Forsyth Barr has been on-board with that mission right from the start.

“We’re not designed to make a profit. We’re designed to help change the world,” she says. “Forsyth Barr understood what needed to happen and said ‘how can we help you?’”

That help ranges from giving practical financial advice based on its in-depth knowledge of start- ups and charities, to “opening doors”.

“They’re influencers, in the best sense of the word, and when we have a problem they often say ‘have you thought about talking to this person?’”


A Memorable Launch

Launching an environmental for-purpose enterprise in the middle of a pandemic is something Paterson will never forget, she says. When people’s priorities changed so rapidly, it was unclear whether it would be able to maintain its financial support. But Live Ocean Foundation was able to employ three staff in its first year and it brought in around $1.1 million, including a multi-year commitment from Forsyth Barr.

“That was a huge effort from a lot of people,” she says.

Jonty Edgar, Forsyth Barr Co-Head of Markets said, “You can’t not be impressed by Live Ocean Foundation. Their ambition is huge, but so is the capability and the commitment of the team they’ve brought together. We’re thrilled to be able to support them.”

As well as funding experts to raise awareness and find solutions, Live Ocean Foundation also hopes to use the profile of its founders and the power of sport to reduce our ocean blindness even further.

Sally explained, “This is Blair and Peter’s journey… It’s about their own ambition and stepping up to the challenge. They understood the difference they could make.”
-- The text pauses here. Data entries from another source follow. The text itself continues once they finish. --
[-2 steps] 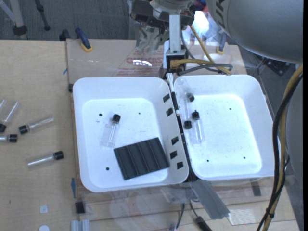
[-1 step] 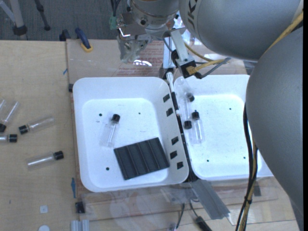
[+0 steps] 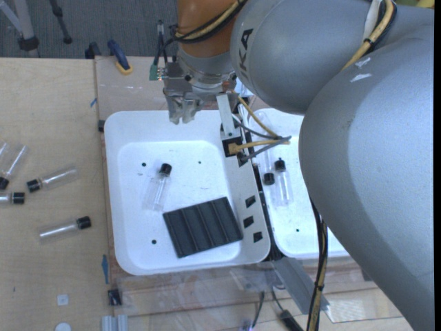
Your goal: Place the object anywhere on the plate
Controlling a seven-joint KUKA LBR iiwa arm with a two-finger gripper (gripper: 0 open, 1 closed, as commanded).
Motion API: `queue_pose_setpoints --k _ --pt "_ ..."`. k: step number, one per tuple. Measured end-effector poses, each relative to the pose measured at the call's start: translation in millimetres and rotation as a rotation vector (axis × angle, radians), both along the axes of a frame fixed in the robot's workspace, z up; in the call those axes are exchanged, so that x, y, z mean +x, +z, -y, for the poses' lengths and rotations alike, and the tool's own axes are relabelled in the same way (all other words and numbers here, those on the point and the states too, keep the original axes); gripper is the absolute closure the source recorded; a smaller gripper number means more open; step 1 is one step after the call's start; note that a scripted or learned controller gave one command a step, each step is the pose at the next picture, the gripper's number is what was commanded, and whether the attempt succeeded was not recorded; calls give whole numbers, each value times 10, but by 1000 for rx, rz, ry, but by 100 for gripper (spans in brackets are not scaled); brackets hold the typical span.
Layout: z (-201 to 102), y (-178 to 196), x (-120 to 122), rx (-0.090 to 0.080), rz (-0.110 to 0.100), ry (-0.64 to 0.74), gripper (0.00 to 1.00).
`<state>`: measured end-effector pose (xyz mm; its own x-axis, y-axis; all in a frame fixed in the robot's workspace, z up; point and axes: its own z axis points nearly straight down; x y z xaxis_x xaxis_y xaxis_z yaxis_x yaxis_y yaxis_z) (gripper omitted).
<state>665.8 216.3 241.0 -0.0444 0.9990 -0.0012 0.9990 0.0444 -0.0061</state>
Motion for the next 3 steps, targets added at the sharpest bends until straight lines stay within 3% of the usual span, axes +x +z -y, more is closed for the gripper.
queue_pose_setpoints --k 1,2,3 --pt "-43 56 4 3 2 397 100" --pt "24 -380 -57 6 1 903 100" --pt "-78 -403 -510 7 1 1164 100"
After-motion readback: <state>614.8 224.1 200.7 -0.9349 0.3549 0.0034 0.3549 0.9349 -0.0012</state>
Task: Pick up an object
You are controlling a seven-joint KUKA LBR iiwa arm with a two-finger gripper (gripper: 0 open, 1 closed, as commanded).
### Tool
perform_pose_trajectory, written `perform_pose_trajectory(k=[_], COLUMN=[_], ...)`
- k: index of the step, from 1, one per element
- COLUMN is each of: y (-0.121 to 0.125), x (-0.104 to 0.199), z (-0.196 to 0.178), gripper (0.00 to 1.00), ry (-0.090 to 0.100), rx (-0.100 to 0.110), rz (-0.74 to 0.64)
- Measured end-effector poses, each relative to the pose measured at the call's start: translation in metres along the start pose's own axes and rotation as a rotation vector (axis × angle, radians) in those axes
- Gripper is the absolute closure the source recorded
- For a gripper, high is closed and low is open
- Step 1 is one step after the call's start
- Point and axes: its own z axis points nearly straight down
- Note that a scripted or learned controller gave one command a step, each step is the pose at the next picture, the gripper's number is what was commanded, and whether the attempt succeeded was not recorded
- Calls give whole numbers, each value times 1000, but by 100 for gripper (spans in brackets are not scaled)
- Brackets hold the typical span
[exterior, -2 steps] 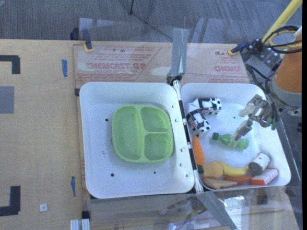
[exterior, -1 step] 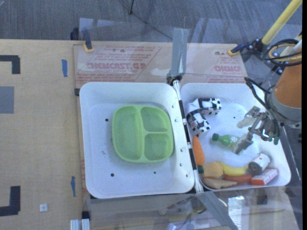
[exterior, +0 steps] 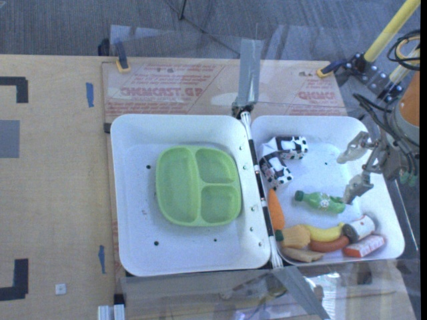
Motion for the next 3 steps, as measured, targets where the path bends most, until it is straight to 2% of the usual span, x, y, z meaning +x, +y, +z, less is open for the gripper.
perform_pose_trajectory(k=[1, 2, 3], y=[24, -18, -17], x=[52, -26, -29], z=[139, 154, 141], gripper=[0, 0, 100], ry=[1, -8, -23], rx=[-1, 1, -1], rz=[-251, -233, -229])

Reaching A Global Audience

Their involvement heading up the New Zealand SailGP Team supporting Live Ocean Foundation, for example, generates a huge global audience and, just like Turn the Tide on Plastic, a boat that competed in the Volvo Ocean Race, Paterson says it will be a great opportunity to show the audience that more needs to be done to protect our oceans.

Just 0.4% of the world’s oceans are protected, she says, and the global goal is to increase that to 30% by 2030. In New Zealand, the Marine Reserves Act came into force in 1971, but she says we can’t rely on an achievement from 50 years ago.
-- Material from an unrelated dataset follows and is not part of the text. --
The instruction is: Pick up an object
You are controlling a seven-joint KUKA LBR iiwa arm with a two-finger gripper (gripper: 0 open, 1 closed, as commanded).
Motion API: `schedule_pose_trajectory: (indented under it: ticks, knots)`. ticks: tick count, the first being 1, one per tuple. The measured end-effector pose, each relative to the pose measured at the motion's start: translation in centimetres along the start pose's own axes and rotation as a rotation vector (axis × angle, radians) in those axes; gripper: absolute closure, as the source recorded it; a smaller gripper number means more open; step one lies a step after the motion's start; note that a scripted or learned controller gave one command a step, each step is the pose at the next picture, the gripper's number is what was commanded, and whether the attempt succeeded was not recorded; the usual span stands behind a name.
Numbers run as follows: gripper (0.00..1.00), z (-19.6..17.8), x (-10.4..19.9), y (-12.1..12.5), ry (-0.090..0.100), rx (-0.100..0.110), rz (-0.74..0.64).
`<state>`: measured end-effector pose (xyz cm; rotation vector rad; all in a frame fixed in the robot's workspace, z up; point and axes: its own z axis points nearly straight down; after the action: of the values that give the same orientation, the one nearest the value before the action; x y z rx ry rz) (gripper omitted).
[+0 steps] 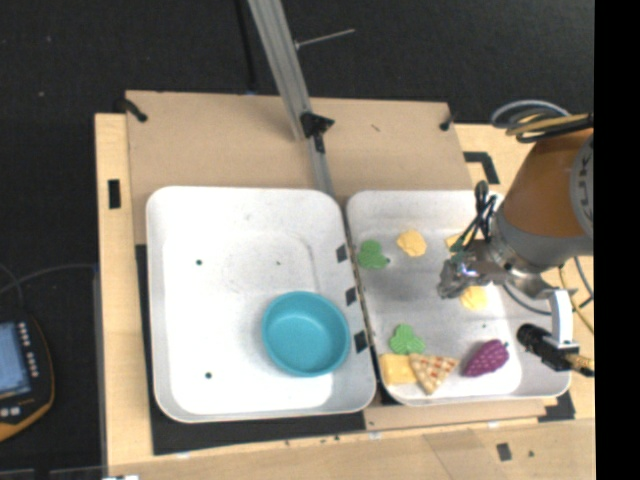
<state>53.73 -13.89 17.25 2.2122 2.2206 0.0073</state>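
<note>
Here, from the purple grapes (485, 357) at the near edge of the right bin (400, 206) to the yellow piece (474, 296) just under the gripper (457, 278), perhaps untouched, a grab could slip off sideways.

Left bin (200, 228) and right bin (400, 213), white, shallow, side by side, edges touching. Tan board (230, 138) beneath both. Grey pole (280, 48) slanting above the board's far side. Screen unit (15, 363), at the left edge.
</note>
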Motion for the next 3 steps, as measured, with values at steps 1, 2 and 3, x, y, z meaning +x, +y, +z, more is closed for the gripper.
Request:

“We need to protect the oceans for the next generation, so we have to seek a balance between extraction and conservation.”
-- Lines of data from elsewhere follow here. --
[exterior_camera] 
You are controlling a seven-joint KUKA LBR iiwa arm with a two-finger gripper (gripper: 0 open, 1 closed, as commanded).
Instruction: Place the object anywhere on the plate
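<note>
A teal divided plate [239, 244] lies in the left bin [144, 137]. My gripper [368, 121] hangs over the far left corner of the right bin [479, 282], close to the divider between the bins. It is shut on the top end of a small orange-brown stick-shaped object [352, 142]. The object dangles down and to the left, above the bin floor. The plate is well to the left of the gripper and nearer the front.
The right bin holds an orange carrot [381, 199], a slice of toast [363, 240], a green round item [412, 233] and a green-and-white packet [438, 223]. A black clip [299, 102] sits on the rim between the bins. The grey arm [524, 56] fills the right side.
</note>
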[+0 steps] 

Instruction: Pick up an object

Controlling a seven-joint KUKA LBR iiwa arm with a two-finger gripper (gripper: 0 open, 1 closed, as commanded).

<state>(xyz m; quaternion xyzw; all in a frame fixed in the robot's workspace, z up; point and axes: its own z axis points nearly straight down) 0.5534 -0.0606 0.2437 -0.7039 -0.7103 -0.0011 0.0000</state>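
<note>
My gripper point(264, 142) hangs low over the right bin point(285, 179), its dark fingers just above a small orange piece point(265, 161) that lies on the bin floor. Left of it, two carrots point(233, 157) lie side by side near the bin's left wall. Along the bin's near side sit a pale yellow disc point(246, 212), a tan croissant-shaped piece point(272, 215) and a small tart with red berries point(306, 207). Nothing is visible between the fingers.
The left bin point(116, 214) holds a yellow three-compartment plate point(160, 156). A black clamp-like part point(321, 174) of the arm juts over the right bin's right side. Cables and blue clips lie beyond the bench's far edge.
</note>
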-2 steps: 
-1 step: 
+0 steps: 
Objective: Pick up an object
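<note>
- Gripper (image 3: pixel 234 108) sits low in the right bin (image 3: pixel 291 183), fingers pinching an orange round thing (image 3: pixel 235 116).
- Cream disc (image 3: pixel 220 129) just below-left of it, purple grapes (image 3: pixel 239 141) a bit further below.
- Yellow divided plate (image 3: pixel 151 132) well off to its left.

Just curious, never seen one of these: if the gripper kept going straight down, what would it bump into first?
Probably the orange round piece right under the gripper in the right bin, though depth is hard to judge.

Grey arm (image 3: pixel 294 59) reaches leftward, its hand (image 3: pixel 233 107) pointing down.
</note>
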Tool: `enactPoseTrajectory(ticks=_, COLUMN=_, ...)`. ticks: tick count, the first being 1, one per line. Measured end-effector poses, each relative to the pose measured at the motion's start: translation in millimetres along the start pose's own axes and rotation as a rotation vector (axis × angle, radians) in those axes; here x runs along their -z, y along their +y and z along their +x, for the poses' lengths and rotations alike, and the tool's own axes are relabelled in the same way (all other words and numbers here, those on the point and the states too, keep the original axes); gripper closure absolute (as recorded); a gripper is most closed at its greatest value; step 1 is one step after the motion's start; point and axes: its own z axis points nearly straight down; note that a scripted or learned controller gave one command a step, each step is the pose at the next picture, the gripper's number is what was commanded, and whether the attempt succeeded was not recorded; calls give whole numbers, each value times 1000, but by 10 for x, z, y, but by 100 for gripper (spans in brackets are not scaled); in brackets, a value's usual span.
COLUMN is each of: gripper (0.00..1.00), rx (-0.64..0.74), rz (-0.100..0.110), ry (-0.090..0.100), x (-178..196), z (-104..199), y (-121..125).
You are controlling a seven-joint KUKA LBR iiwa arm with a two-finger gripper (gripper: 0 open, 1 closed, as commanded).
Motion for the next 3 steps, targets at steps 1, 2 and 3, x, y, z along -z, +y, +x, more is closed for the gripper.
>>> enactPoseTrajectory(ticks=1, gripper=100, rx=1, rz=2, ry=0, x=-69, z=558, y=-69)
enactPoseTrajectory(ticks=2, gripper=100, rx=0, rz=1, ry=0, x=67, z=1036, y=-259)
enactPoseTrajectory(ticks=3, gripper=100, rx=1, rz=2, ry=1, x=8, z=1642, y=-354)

She says the younger generation are “very dialled in to the climate conversation” and are angry that so little is being done and sailors like Tuke and Burling, marine biologists and climate scientists say “they’ve seen the changes in our oceans and they also feel very strongly about it”. During the Covid lockdowns, when nature had a chance to take a breath, almost everyone got the feeling that “the planet has limits and that we’re crossing many of them”.


Highlighting Environmental Degradation

Shifting baseline syndrome, where new generations’ thresholds for environmental degradation are continually lowered, means many of us don’t realise that the sea used to be full of life, or that the bush was full of birds. To take action, people often need to feel the loss. That’s why Live Ocean Foundation funded Songs of the Sea, a video series created by New Zealand Geographic, to show people what the Hauraki Gulf used to be like.

It is also working with New Zealand Geographic to fund a project called Seascape, which aims to map ecologically important areas of the seafloor using new technology. Other projects include funding research by the University of Auckland into the southern right whale and the Southern Seabirds Solutions Trust’s work on finding ways to protect the threatened Antipodean Albatross, as well as supporting the University of Auckland with their critical research into kelp regeneration and blue carbon.

To have a healthy future, we need a healthy ocean. And the more you know about the ocean’s current plight, the more depressing it can get. But we’ve fixed things before and Paterson believes we can fix this problem, too.

“We’re relentless optimists. We have to be.”